Texas law, however, already provides the means to put private beaches to a public use. If the public wants more beach access, then the state should pay for it through the use of eminent domain, just as it does when eminent domain is used to acquire land for various parks and recreational facilities throughout the state.

The requirement to pay just compensation for a public use, which is enshrined in both the Texas and U.S. Constitutions, is not just a matter of fairness; it is a way to encourage government accountability.

In a 1988 opinion, the U.S. Supreme Court explained this point by warning about government seizures of private property that could be achieved “off-budget, with relative invisibility and thus relative immunity from normal democratic processes.”

Forcing a government to pay just compensation thus plays a role in maintaining a healthy democratic process. The state presumably had many reasons for desiring a beach easement on Severance’s property, but government accountability is better preserved when the state is forced to present the reasons directly to the public.

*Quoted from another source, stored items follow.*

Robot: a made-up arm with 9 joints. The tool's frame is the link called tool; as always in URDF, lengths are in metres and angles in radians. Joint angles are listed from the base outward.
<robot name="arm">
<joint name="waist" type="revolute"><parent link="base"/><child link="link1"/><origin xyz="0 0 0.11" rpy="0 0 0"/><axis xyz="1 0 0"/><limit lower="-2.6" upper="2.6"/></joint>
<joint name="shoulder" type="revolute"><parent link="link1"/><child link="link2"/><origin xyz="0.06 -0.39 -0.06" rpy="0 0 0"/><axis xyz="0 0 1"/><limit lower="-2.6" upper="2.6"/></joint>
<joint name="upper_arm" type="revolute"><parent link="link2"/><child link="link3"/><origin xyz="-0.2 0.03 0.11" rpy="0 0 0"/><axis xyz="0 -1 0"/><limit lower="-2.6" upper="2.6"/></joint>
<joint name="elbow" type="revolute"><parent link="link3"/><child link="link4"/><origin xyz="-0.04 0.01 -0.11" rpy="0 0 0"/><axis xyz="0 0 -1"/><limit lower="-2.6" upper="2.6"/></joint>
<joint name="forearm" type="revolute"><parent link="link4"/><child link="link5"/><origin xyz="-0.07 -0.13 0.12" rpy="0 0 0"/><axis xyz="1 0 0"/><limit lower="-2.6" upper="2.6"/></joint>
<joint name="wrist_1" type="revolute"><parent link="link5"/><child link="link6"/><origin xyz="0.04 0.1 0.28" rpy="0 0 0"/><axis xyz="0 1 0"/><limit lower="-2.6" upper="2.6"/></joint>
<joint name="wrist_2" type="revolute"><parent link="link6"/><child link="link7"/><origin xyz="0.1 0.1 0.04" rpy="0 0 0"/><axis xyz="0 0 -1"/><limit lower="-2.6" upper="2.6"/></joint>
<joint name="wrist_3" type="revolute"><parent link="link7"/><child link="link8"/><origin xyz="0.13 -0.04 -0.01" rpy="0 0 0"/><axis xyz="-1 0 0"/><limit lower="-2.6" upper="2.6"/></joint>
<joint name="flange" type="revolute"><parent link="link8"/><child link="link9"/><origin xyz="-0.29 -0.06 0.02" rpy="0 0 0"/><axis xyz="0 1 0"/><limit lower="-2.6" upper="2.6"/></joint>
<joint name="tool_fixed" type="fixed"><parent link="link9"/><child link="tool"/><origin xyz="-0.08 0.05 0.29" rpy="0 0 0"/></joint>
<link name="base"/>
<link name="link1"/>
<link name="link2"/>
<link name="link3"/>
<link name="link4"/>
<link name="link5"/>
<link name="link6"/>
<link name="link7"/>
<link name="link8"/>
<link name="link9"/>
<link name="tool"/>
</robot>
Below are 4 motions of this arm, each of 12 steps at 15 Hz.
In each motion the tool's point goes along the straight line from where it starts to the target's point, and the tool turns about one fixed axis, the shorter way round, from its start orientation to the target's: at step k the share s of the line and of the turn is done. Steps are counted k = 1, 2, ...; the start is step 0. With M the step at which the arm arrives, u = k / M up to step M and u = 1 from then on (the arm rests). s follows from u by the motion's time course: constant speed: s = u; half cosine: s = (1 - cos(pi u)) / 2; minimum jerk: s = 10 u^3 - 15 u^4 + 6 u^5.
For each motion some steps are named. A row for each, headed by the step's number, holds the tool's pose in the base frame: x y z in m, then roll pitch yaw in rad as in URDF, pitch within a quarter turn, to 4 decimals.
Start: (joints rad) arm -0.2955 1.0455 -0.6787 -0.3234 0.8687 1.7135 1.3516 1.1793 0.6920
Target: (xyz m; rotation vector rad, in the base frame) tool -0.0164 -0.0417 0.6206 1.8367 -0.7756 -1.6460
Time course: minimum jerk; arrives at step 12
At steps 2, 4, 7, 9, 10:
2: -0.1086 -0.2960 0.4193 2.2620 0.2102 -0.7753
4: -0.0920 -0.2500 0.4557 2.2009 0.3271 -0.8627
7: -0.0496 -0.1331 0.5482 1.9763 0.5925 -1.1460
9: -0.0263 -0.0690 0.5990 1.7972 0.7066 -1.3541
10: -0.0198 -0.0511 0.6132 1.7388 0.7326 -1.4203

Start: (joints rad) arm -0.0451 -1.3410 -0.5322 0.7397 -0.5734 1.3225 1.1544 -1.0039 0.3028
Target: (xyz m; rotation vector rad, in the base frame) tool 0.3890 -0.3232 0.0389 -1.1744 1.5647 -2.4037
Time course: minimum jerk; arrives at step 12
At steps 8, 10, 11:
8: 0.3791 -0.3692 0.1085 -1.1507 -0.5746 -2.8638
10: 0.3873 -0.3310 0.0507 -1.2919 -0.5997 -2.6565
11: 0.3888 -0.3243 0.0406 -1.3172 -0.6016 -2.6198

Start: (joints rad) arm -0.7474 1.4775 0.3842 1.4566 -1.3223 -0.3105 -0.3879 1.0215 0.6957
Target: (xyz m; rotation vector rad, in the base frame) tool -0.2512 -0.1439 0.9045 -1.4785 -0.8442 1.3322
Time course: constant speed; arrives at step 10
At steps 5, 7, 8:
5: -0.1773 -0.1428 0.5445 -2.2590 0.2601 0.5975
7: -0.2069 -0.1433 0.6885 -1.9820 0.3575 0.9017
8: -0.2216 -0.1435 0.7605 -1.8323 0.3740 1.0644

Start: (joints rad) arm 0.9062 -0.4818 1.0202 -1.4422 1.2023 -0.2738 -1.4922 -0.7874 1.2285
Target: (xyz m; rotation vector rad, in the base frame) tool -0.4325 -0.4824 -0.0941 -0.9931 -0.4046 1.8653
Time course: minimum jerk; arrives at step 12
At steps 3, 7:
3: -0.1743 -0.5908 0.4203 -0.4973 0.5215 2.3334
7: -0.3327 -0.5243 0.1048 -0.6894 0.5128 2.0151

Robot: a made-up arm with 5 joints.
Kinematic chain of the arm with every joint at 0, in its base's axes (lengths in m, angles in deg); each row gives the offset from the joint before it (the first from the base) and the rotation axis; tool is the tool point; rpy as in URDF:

Severance’s case, therefore, was not merely a “quixotic adventure” or a “thinly veiled Libertarian crusade” as one federal judge wrote in this dispute. Critics of the Court’s opinion in Severance should be wary of advocating for a doctrine that largely insulates the state from having to pay compensation to property owners along the Gulf, or anywhere in the state for that matter.

We see this type of assault on private property all the time. The Austin McMansion Ordinance is one instance, where homeowners are “protected” from their neighbors who want to build 2,600 square-foot houses. Zoning along Dallas’ Ross Avenue, which has driven out dozens of small businesses to the benefit of upscale urban residents, developers, and the tax collector, is another.

These efforts to subordinate property rights to the public good are seen by many as ways to boost economies and grow local tax bases. However, the opposite is true.

The real harm to society and the economy comes from not protecting private property. We’ve seen that repeatedly as governments across the country have trampled property rights and ruined their economies in the process. New York City in the 1970s and Michigan and California today come to mind.

Texas has taken the opposite path, leading the nation in job creation and economic strength, in large part because it has protected property rights better than almost any other state. This is evident once again in our laws that carefully balance property rights with public access to the beach.

Texans should be thankful we have such laws and that we have a Supreme Court that is willing to uphold them.


Bill Peacock is the Vice President for Research and Director for the Center for Economic Freedom at the Texas Public Policy Foundation, a non-profit, free-market research institute based in Austin. Vikrant P. Reddy is a policy analyst in the Foundation’s Center for Effective Justice.